Can you tell us a little bit about the kind of work that you do?
As the Rehabilitation Technology Services Leader for Sunny Hill Health Centre, I am accountable for the efficient and effective day-to-day delivery of rehabilitation technology services for children with complex developmental needs. My team of technical staff design, develop, fabricate, adapt, and evaluate rehabilitation equipment for children who have unique positioning and mobility needs. I’m responsible for the technical direction of the group as we service children and conduct R&D in the field of rehabilitation engineering. I’m also involved in supporting the adoption of clinical technology around the hospital to improve the services we provide for families.
What have been the turning points and milestones in your career?
I switched from the amusement/water park design industry into healthcare technology – it was a complete industry change I had to adapt to, but I have not looked back since! I found that my values changed as I got more work experience and better understood what type of work truly resonated with me.
What is a fact about your work that people might find surprising?
A lot of what you specifically learn in school isn’t used in work. I haven’t integrated by parts nor calculated shear flow ever outside of school. However the working habits and way of thinking I developed while obtaining my degree has absolutely been beneficial to me. This is never surprising to alumni but always surprising to young students!
What do you consider your greatest achievement in life so far (personal, professional, or both)?
I like to think of myself as young enough to not answer such a question!
What was your favourite class at UBC, and why?

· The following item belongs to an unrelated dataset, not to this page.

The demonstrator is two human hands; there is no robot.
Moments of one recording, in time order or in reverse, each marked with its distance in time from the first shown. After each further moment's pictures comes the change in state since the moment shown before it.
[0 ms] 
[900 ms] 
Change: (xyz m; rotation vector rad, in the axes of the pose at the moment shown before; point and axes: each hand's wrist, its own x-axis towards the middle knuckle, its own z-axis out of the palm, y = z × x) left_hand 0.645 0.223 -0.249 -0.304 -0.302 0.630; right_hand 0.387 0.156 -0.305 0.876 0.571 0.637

I loved Mech 423, taught by Dr. Hongshen Ma, where we got great project experience designing mechatronics products. It was a lot of effort, but you learn a ton and can get creative by getting your hands dirty with a project you get to define the scope of yourself.
I also audited MECH 520 Control Sensors and Actuators when it was taught by Dan Gelbart – I would highly recommend engineers to take advantage of any learning opportunity from him!

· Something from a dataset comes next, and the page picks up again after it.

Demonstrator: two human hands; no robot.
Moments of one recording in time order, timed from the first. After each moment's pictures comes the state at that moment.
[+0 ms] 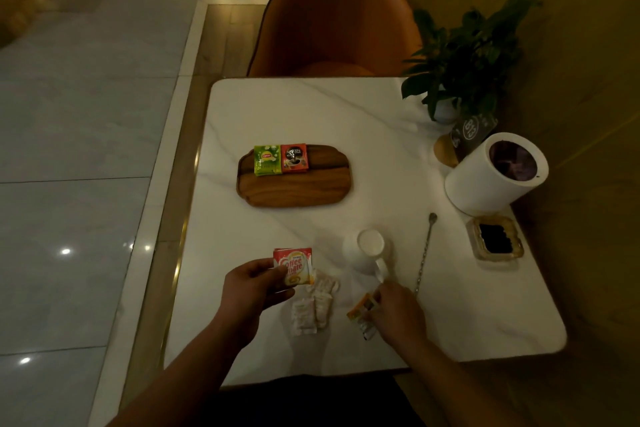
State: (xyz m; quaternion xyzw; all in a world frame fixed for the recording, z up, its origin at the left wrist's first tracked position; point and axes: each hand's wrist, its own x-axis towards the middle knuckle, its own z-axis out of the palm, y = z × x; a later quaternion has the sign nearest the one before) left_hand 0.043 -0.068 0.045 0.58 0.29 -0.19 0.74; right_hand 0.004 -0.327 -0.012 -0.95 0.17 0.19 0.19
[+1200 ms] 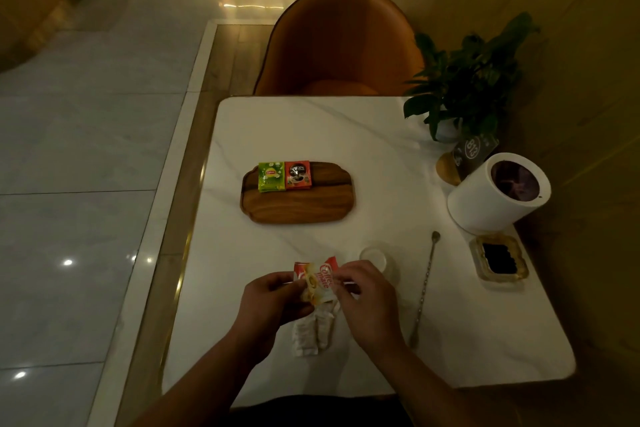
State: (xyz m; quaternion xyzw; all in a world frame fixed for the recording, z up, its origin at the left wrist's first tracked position) left_hand 0.048 -0.093 0.060 0.56 0.27 -0.22 0.75; right_hand 0.032 -0.267 0.068 -0.87 0.03 -0.06 0.48
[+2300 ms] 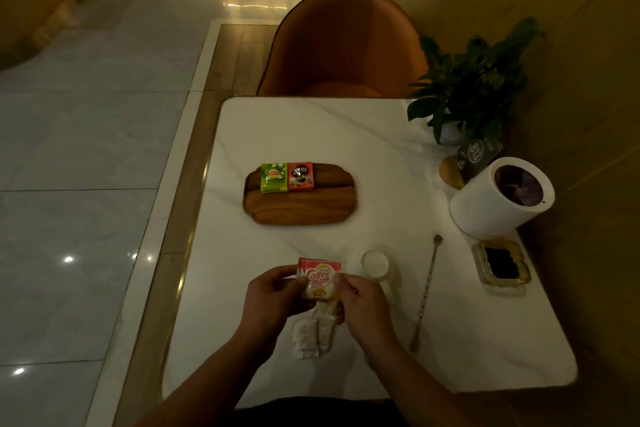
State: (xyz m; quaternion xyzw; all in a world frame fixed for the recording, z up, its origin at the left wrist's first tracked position) left_hand 0.049 -0.099 0.072 0.61 0.23 -0.18 0.74; right_hand 0.037 -0.255 0.064 -0.78 0.21 0.11 0.58
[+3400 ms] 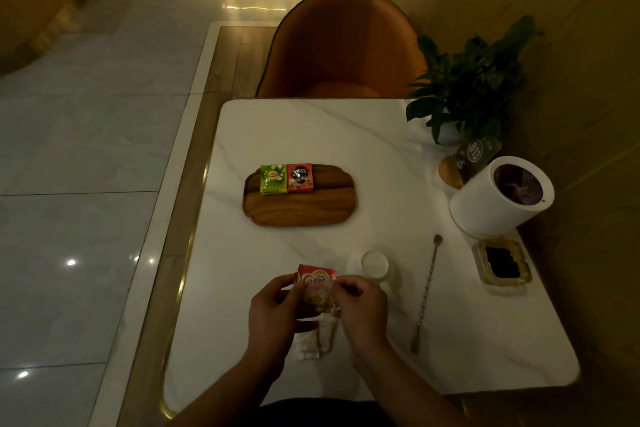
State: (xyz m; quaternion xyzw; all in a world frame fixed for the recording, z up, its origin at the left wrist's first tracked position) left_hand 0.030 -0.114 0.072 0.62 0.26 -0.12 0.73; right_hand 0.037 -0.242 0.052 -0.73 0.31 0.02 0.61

What do you feel are three habits necessary for highly successful engineers?
Spend time wisely by prioritizing your work, be cognizant of your personal and professional goals, regularly seek guidance from a mentor
What was your favourite thing to do on campus as a UBC student?
Some of my best memories were from attending events like concerts held on campus. They’re not at all academic but definitely are great experiences with great people!
What are the top three things that you would recommend current engineering students do before they graduate?
Do a co-op or semester abroad, join an extra-curricular club or student team, and very importantly learn how to manage your personal finances!